Исайя, гл. 61 ст.- 1–2
Ветер. Горы и степь. Крутые увалы. Снова в дорогу. В дорогу. В дорогу. Мы гложем даль, даль гложет нас. Где-то здесь обитали (вспомнил Кубратовы речи Руслан) ханы Батбай, Аспарух — пока не напали хазары. Булгары сместились, аланы остались. Еще до увалов, вставших на пути, ветвясь на север от Кавказа, и до Кубани, и редких адыгских селений, в степи, по соседству с шатрами булгар, попадались аланские веси: валы земляные, за ними — дома из плетней, обмазанных глинной.
Плуг да кнут пастуший, да вино, да боевой топорик — они составляли с виду суть жизни гордых алан. Дивились местным бабам русичи — с мечами, щитами; бабы в почете. Позже узнали — не все, лишь княжьих кровей. И поражались мужчинам, высоким, носатым, усатым.
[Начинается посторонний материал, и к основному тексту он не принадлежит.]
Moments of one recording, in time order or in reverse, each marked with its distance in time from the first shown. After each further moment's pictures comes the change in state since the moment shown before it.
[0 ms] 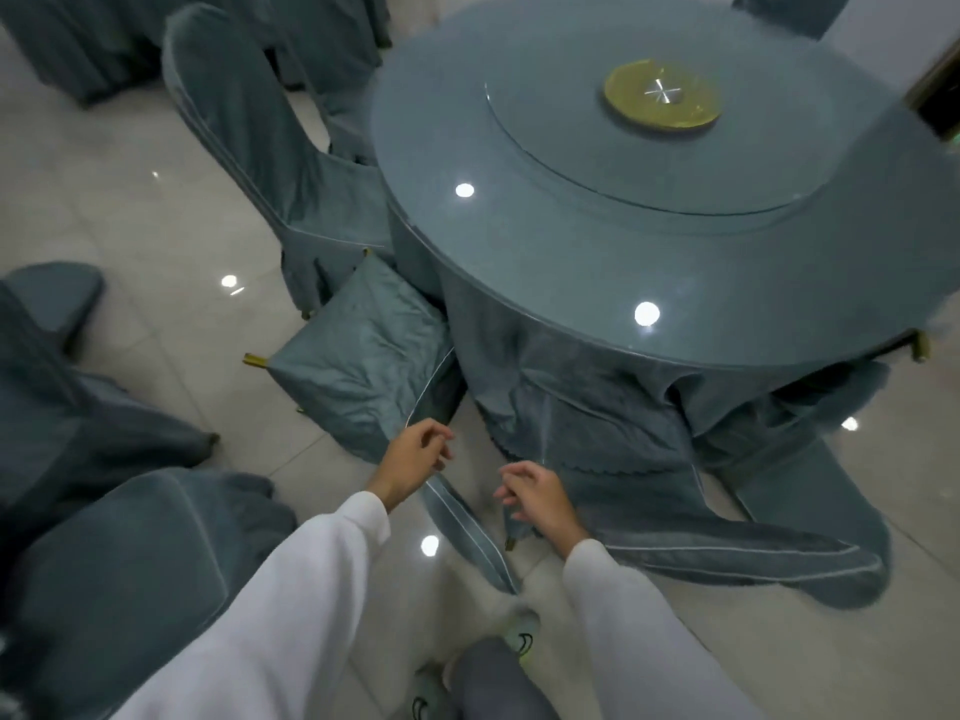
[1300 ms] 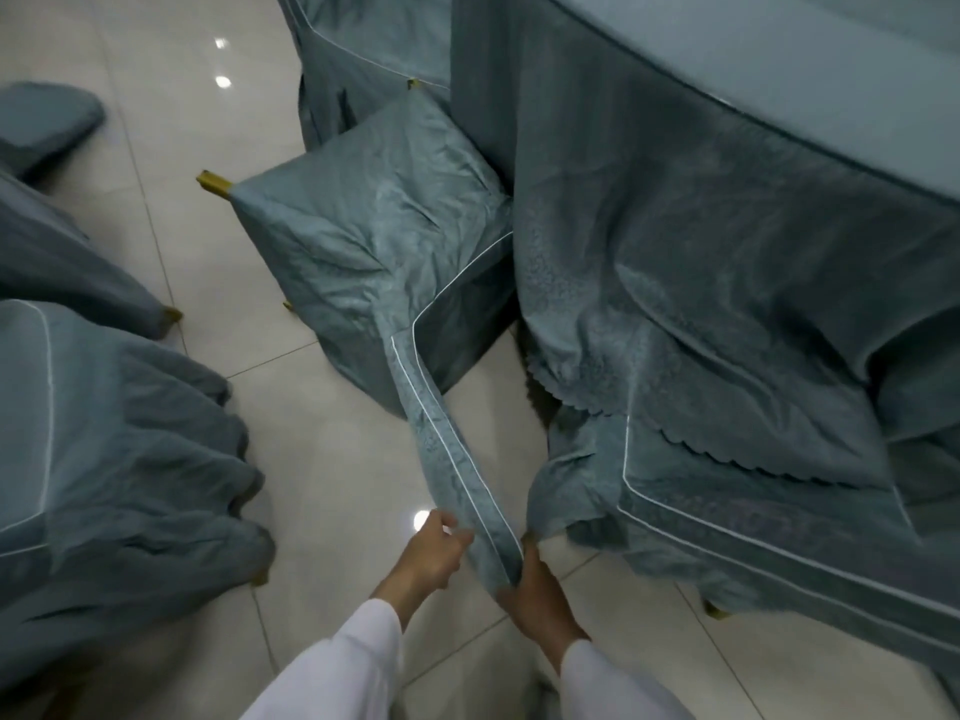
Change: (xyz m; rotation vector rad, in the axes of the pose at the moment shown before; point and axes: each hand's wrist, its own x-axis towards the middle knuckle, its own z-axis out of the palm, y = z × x) left_hand 0.119 -0.364 0.217 -0.236 0.021 -0.535; right_hand 0.248 0.417 0.091 -0.614 -0.158 0.126
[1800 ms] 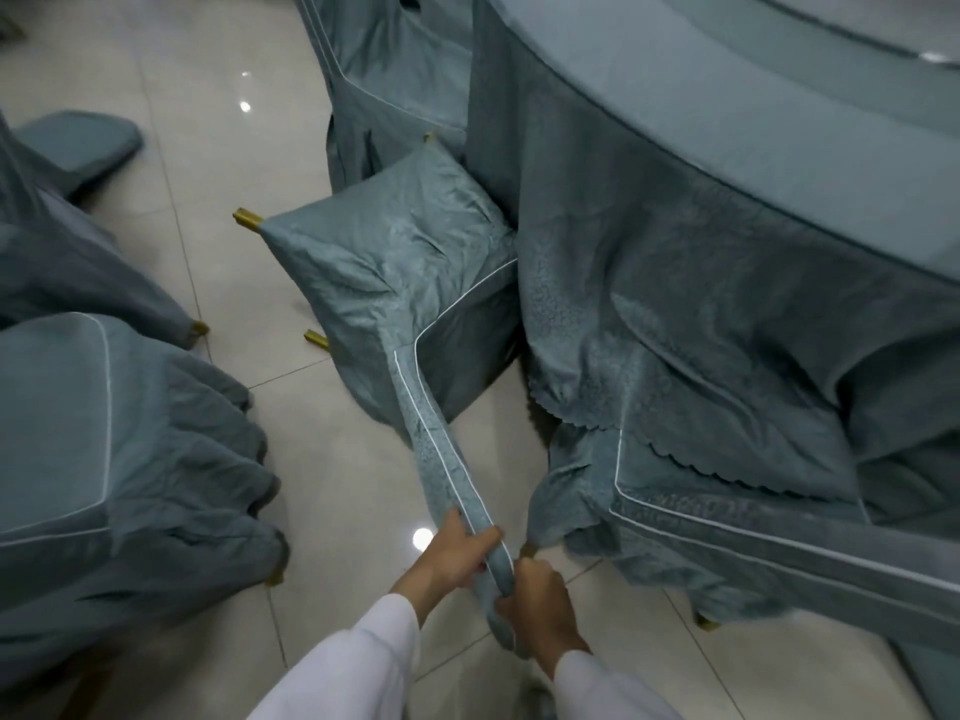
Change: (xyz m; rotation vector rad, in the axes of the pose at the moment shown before) left_hand -0.054 0.025 -0.002 -0.087 -0.071 0.072; right_hand -0.102 -0.075 -0.039 -0.350 0.101 -0.098
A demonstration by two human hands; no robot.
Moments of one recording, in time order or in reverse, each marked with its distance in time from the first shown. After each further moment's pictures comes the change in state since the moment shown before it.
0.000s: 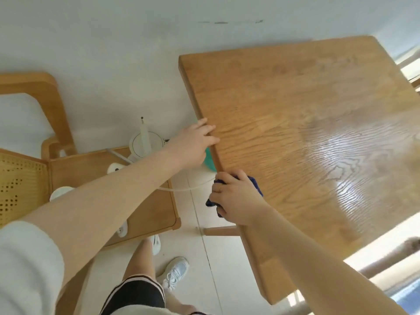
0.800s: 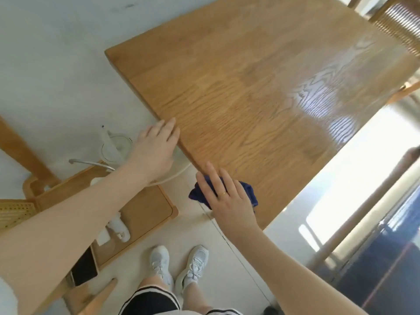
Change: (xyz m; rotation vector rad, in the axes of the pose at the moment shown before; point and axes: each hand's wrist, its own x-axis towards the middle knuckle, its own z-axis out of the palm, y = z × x) left_hand -0.050 0.056 0.032 0.507 -0.068 0.067; right_hand -0.103 -0.099 0.051 0.011 0.370 0.671
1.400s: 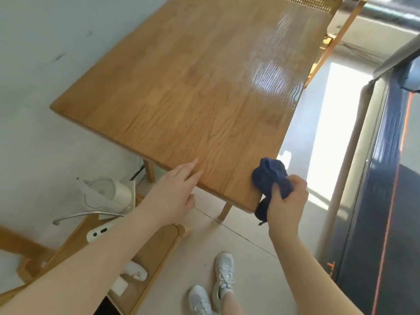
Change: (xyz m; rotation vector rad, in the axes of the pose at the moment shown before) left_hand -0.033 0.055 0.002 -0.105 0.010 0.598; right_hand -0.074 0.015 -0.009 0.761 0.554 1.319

Думали: боже! — красивый народ.
Завидуя им, прямым и плечистым, Руслан, не забывший слов Урузмага, искал: что здесь русское?
И находил: в этих плетнях, валах земляных, очагах глинобитных, ямах для жита, лощеных горшках, оберегах — точно таких, как у русских, и в песнях, тихих, грустных, бесконечных, словно колыхание ковылей.
Будто он был здесь когда-то.
— Ох, песни! Славные песни.
— Да? — Урузмаг улыбнулся, довольный. — Но, честно сказать, поют лучше всех на Кавказе армене.
Однажды увидел Руслан: юная, в платье до пят, тонкая женщина, взяв полотенце, кувшин, долго стояла утром в углу, скудной струей наливая теплую, с паром, чистую воду в медный блестящий тазик, тихо смеясь. Личико — узкое, темное, нос тяжелый, глаза в толстых веках подслеповато прищурены. Бедра — в сомкнутых лапах его уместились бы. Смех на маленьких круглых губах — плачущий, жалкий.
Тронута, что ли, бедняжка?
Глянула — смотрит Руслан, застеснялась. И, похоже, не оттого, что он смотрит, — приветлива, доброжелательна, видно, он ей по душе, — а оттого, что она совершала что-то убогое и надоевшее, но, должно быть, очень уж нужное. Кому-то, конечно, не ей.
Течет из кувшина в тазик вода — тазик уныло звенит, — стекает вода через край, уходит в канаву. В женщине — скорбь. Жизнь молодая уходит впустую, течет по замшелой канаве.
— Аза, сестрица моя, — пояснил Урузмаг. А! То-то они обнимались дотоле — когда алан и русич сюда забрели водички попить.
— Что это с нею?
— Мужу умыться дает.
— Где ж он, муж? — Смерд удивленно уставился в угол пустой, где робко она хлопотала — ни тени мужской у кривого столба, печально навес подпиравшего под небом синим, холодным.
— Умер полгода назад. Вредный был человек, — тьфу! — мир его праху.
— Умер? Зачем же…
— Так надо. Каждый вечер постель ему стелит, спит с духом бесплотным,
— И долго ей этак чудить?
— Полгода еще.
Злая потеха. Сколько сил у живых: уходит на мертвых. И вспомнил: а на Руси? С мертвыми бабы, правда, не спят, зато на могилы носят припасы, пьют и едят — кормят усопших, которые, — пеплом, костями горелыми смирно лежат в домовинах.